The values of attributes are built based on the Yams type. But you could use a specific
callback to compute the correct values from the rdf properties::

	 def _convert_date(_object, datetime_format='%Y-%m-%d'):
	     """ Convert an rdf value to a date """
	     try:
		return datetime.strptime(_object.format(), datetime_format)
	     except:
	        return None

         xy.register_attribute_callback('Date', _convert_date)

or::

	def format_isbn(rdf_properties):
    	    if 'bnf-onto:isbn' in rdf_properties:
	       isbn = rdf_properties['bnf-onto:isbn'][0]
	       isbn = [i for i in isbn if i in '0123456789']
	       return int(''.join(isbn)) if isbn else None

	xy.register_attribute_callback('Manifestation formatted_isbn', format_isbn)



Importing data
--------------

Data may thus be imported using the "import-rdf" command of cubicweb-ctl::


    cubicweb-ctl import-rdf <my-instance> <filer-or-folder>

The default library used for reading the data is "rdflib" but one may use "librdf" using the "--lib" option.

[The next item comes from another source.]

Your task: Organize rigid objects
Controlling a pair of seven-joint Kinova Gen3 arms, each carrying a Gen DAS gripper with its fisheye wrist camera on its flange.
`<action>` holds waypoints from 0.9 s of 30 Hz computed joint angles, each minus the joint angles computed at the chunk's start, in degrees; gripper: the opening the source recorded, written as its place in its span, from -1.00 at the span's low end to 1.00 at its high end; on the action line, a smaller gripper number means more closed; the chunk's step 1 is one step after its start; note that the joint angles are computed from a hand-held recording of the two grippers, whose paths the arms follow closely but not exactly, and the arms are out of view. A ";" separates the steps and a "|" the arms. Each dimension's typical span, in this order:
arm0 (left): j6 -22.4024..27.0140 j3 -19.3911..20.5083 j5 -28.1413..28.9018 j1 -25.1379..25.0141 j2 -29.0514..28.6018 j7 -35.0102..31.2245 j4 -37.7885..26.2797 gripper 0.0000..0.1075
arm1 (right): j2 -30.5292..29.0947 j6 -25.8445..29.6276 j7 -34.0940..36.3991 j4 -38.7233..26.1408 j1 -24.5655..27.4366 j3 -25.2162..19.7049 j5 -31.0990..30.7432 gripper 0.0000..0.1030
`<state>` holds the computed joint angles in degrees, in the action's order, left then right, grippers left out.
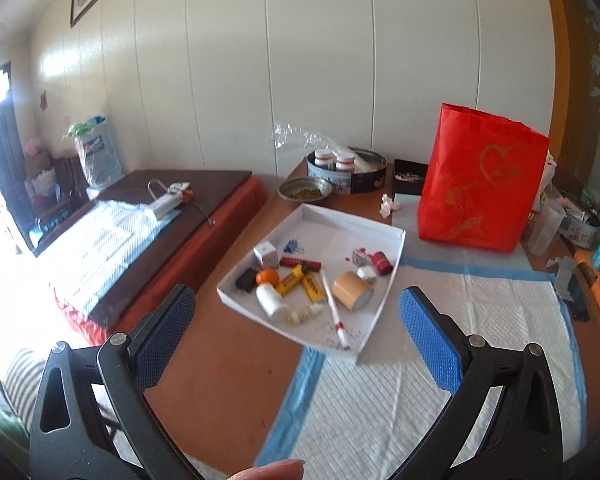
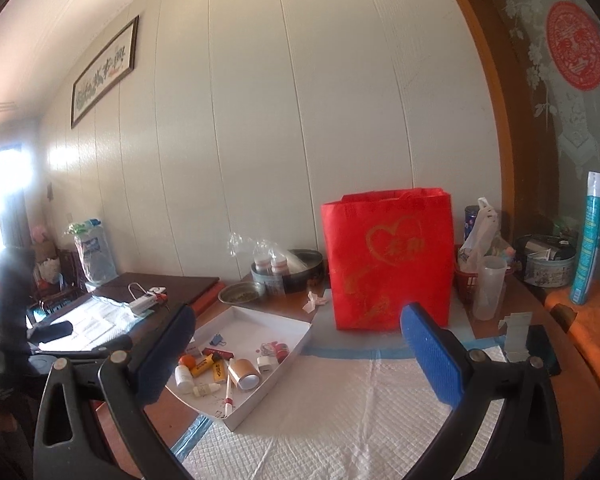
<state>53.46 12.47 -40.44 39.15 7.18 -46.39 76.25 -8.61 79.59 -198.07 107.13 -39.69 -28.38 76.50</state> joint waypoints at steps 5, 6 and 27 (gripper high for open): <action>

It is also possible to force the rdf-format (it is automatically determined, but this may sometimes lead to errors),
using the "--rdf-format" option.



Exporting data
--------------

The view 'rdf' may be called and will create a RDF file from the result set. It is a modified version of the
CubicWeb RDFView, that take into account the more complex conversion rules from the dataio cube.
The format can also be forced (default is XML) using the "--format" option in the url (xml, n3 or nt).



Examples
--------

Examples of use of dataio rdf import could be found in the nytimes and diseasome cubes.